**Required work**
The whole listing, repeated exactly, is what this task asks for.

***** Dataset excerpt *****

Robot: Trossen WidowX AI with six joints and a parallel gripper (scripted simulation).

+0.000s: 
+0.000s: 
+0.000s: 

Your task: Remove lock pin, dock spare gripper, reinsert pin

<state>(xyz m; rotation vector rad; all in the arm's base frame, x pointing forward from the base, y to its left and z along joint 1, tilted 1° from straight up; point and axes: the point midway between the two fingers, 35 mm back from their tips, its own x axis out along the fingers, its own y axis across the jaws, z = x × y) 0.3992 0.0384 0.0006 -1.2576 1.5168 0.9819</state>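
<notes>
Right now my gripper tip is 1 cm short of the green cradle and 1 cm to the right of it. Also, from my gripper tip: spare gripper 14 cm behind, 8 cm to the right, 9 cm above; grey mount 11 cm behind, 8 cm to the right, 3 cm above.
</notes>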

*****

**Output for this exercise**
Robot: Trossen WidowX AI with six joints and a parallel gripper (scripted simulation).

+0.000s: 
+0.000s: 
+0.000s: 

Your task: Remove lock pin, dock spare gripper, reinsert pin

<state>(xyz m; rotation vector rad; all in the arm's base frame, x pointing forward from the base, y to its left and z along joint 1, tilted 1° from straight up; point and axes: the point midway between the two fingers, 35 mm back from their tips, its own x axis out along the fingers, its own y axis across the jaws, z = x × y) 0.3992 0.0384 0.0006 -1.2576 1.5168 0.9819</state>
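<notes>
Right now my gripper tip is 1 cm short of the green cradle and 1 cm to the right of it. Also, from my gripper tip: spare gripper 14 cm behind, 8 cm to the right, 9 cm above; grey mount 11 cm behind, 8 cm to the right, 3 cm above.
</notes>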

This concludes the exercise.